I’ve been on the other side of this as well. When an addicted patient demands that I give him the controlled substance that he wants, and I refuse, he threatens relapse. If you won’t give me a prescribed stimulant, then I’m just going to have to go buy meth on the street. I’ll relapse and it will be your fault. Again, this is absurd. His relapse is in no way my responsibility, but in his drug-addled brain, I’m in the wrong and all his life problems are my fault.

Pharaoh did the same in today’s passage. In the story, Moses threatened an eighth plague, one of locusts, if Pharaoh didn’t let the Hebrews go worship in the wilderness. Dependent on the Israelites for slave labor, Pharaoh couldn’t stand the thought of losing them, so he accused Moses of wickedness. You have some evil purpose in mind. Moses wanted to free his people from slavery – a righteous intention. From Pharaoh’s perspective though, this was pure evil.

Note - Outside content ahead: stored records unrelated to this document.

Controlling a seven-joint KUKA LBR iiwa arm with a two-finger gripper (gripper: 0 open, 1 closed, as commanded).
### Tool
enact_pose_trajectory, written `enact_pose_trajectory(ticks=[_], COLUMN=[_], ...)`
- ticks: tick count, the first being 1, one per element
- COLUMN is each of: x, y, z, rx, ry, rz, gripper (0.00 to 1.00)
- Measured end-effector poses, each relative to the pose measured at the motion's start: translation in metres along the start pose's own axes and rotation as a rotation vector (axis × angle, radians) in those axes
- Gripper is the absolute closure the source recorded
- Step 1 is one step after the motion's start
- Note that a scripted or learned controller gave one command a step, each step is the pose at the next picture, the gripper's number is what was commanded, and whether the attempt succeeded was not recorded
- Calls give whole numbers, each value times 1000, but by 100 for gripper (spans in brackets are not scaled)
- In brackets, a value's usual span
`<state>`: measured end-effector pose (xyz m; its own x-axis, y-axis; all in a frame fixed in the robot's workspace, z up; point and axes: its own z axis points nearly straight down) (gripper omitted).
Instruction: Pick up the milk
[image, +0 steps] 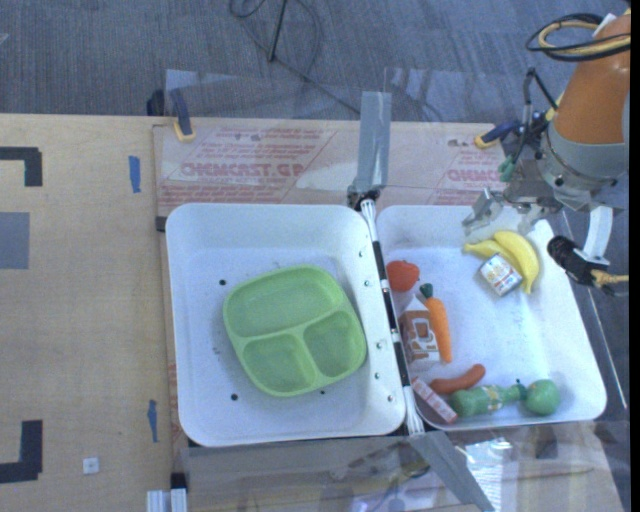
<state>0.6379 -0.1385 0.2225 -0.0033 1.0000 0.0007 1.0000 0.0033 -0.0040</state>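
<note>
The milk (420, 337) looks like a small brown-and-white carton lying flat near the left wall of the right bin (585, 350), with a carrot (437, 320) against its right side. My gripper (503, 212) hangs over the back rim of that bin, above the top end of a banana (518, 254). It stands well up and to the right of the carton. Its fingers are open with nothing between them.
The right bin also holds a small yellow-labelled can (500, 275), a red item (403, 273), a sausage (460, 379), a green bottle (482, 401) and a green apple (542, 397). A green divided plate (292, 330) lies in the left bin (190, 300).
</note>
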Motion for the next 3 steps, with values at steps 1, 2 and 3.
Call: enact_pose_trajectory(ticks=[1, 2, 3], x=[31, 74, 34], y=[-45, -73, -128], z=[134, 40, 110], rx=[-13, -3, -22], ry=[-3, -1, -7], rz=[-263, -460, -623], gripper=[0, 0, 0])
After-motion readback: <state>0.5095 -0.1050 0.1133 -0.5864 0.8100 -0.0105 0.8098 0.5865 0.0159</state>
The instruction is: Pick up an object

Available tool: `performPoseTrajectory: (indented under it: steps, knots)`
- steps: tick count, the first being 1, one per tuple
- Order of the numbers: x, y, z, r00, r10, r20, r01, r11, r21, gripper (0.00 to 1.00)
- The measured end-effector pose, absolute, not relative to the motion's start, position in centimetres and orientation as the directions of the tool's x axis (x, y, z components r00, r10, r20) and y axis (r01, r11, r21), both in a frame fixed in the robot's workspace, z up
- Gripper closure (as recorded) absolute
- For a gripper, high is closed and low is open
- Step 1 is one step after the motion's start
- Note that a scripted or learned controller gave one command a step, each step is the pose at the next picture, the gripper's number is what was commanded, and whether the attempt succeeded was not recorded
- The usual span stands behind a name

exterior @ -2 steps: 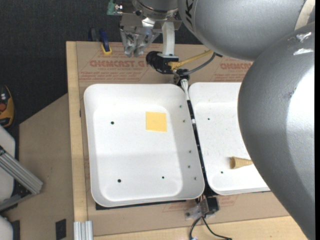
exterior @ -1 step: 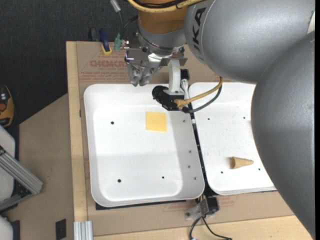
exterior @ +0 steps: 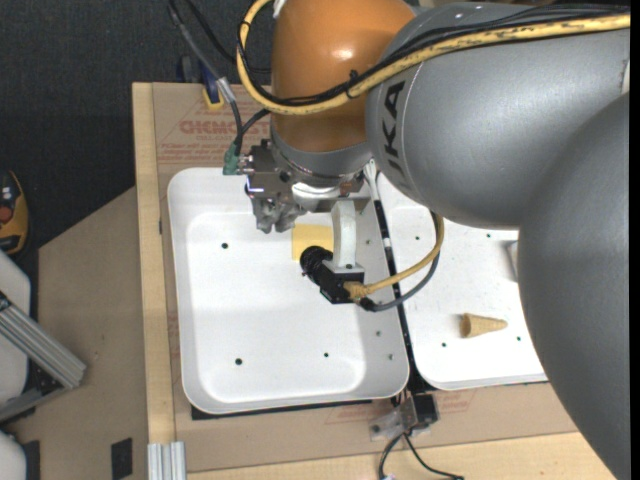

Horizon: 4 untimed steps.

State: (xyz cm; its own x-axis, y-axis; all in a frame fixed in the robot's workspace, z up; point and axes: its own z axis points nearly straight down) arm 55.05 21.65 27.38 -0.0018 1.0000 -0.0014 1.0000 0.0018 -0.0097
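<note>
You can see a yellow block (exterior: 312, 238) lying in the left bin (exterior: 270, 358), partly under the gripper (exterior: 300, 208), whose state you cannot tell. A tan cone (exterior: 483, 325) lies in the right bin (exterior: 480, 368), well apart, on the counter (exterior: 155, 268).

Overhead slanted view of both bins (exterior: 200, 298)

The arm (exterior: 420, 118) overhangs the left bin's (exterior: 200, 368) far half; its near floor lies open.
</note>
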Motion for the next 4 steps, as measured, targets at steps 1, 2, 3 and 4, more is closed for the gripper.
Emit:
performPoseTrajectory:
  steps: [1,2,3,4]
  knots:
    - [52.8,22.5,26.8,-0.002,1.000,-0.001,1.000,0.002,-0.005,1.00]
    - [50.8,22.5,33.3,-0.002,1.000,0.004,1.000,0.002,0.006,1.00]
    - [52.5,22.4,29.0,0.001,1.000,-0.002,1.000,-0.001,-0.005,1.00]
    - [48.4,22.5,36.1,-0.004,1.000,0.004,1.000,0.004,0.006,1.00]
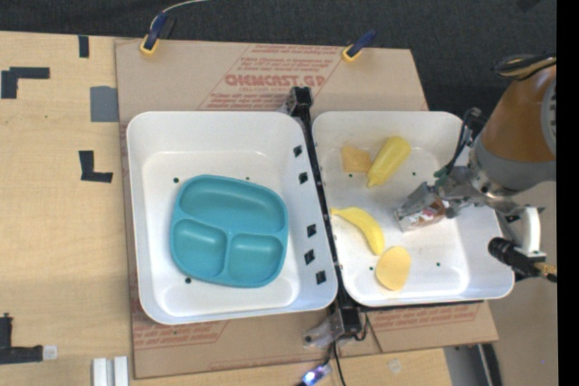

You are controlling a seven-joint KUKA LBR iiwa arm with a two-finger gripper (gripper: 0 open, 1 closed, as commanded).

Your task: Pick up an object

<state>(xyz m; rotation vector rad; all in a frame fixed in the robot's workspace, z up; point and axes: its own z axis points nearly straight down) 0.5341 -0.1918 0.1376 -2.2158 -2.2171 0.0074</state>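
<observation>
- Gripper point(414, 214) sits low in the right bin point(452, 280), pointing toward the bin's middle; whether it is open or closed cannot be told.
- Near it lie a banana point(360, 228), a yellow pepper-like piece point(389, 158), a small orange chunk point(355, 160) and a round yellow slice point(393, 268), none touching it.
- Left bin point(149, 158) holds a teal divided plate point(229, 230).

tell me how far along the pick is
Done: the arm has reached into the right bin, with its claw low over the bin floor. In hand: nothing visibly lifted; the banana, yellow pepper, orange piece and round yellow piece all lie apart from the claw. Left: grasping one and raising it.
</observation>
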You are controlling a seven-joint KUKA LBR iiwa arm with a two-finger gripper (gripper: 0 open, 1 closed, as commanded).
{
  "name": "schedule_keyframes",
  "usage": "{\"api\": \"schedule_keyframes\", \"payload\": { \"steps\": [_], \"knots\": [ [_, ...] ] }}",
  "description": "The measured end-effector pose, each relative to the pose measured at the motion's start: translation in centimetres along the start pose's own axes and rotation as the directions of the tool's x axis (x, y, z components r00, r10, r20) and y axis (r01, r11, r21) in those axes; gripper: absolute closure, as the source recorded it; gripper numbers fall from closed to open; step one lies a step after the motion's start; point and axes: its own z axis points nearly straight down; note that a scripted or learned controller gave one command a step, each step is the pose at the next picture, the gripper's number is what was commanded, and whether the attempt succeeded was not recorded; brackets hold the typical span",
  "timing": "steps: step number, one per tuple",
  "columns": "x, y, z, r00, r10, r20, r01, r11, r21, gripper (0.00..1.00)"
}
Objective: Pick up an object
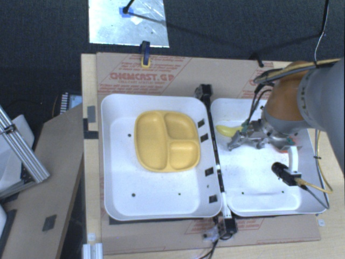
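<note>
Glossy yellow plastic tray (166, 141) lies in matt white bin (116, 196).

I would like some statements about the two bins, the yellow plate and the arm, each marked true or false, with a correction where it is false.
1. The yellow divided plate lies in the left bin. True.
2. The plate has one single compartment. False: it is divided into three compartments.
3. The gripper is over the right bin. True.
4. A small yellow object lies in the left bin. False: it lies in the right bin, near the gripper.
5. The arm enters from the view's left. False: from the right.
</note>
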Motion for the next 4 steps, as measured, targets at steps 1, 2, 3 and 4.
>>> {"api": "schedule_keyframes", "payload": {
  "steps": [1,2,3,4],
  "knots": [
    [-0.1,0.1,-1.3,1.000,0.002,0.001,-0.002,1.000,-0.004,1.00],
    [-0.2,0.9,-5.9,1.000,-0.003,0.001,0.003,1.000,-0.008,1.00],
    [-0.6,0.8,-12.2,1.000,-0.003,0.002,0.003,1.000,-0.009,1.00],
    [-0.6,1.0,-17.6,1.000,-0.005,0.002,0.005,1.000,-0.009,1.00]
  ]
}}
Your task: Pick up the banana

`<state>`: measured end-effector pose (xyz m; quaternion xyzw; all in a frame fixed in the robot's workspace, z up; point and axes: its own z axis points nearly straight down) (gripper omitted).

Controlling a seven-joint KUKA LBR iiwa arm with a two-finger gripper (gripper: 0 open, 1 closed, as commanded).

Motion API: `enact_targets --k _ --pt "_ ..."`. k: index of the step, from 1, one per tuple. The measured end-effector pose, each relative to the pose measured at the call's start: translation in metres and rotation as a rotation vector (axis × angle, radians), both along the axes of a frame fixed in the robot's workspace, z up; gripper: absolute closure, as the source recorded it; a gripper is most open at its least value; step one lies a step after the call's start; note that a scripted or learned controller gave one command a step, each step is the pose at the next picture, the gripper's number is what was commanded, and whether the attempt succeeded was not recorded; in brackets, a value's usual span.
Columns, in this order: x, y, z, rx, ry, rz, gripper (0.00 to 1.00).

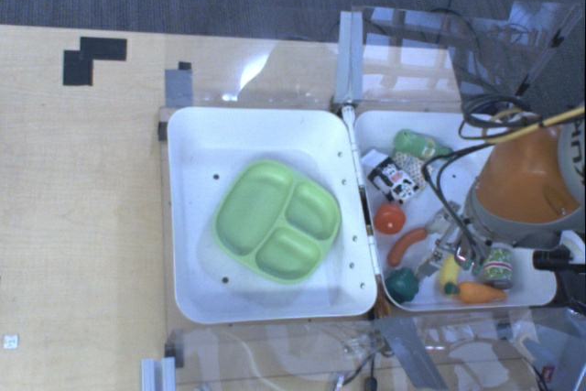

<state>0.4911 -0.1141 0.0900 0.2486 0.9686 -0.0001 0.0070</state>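
Banana (pixel 449 275) in the right bin (pixel 368 137), near its front wall, toward the right half. Small, yellow, toy-like; short stubby piece showing, upper end hidden under the gripper (pixel 446 254). Lies roughly upright in the view, tilted a little. Looks plain yellow with a darker tip at the lower end, too small to be sure. Just beside an orange carrot (pixel 481 293) on its lower right, close to touching. Next to a small can with a green label (pixel 497 267) on the right. Left of it an orange-red sausage-shaped item (pixel 408 244) and a dark green round item (pixel 401 286), both near but apart. Further up the bin: red ball-like item (pixel 389 218), black-and-white patterned item (pixel 396 179), light green item (pixel 417 144) at the back. Gripper low in the bin, directly over the banana's top end, metal parts crowding it. Jaw state: cannot tell, too small and cluttered. Contact with the banana: cannot tell either; not confirmed as held. Arm's orange band (pixel 526 183) looming over the right side of the bin, black cables looping across it. Left bin (pixel 179 224) with a light green divided plate (pixel 279 222), three compartments, sitting at an angle near the middle. Both bins side by side on a pale wood bench (pixel 82 215).
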Motion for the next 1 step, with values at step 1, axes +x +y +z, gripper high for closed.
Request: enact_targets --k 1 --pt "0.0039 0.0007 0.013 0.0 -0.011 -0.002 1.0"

Most of us have been on both sides of this. When someone calls out our self-destructive behavior, we lash out. You’re the problem. Not me. If, however, we desire the lives for which we were made, we must daily embrace the humility required for continual transformation. None of us are perfect. We all must keep growing. We all need correction from time to time, no matter how painful.

When we’re on the other side of this, calling out the self-destructive behavior of others, we will be accused of evil. That’s not our responsibility. We can’t change the other. We’re only responsible for our own behavior. Daily, our job is to go to God, pointing our lives at him instead of ourselves, living right, even if others accuse us of wrong. That’s all we can do, and that is enough.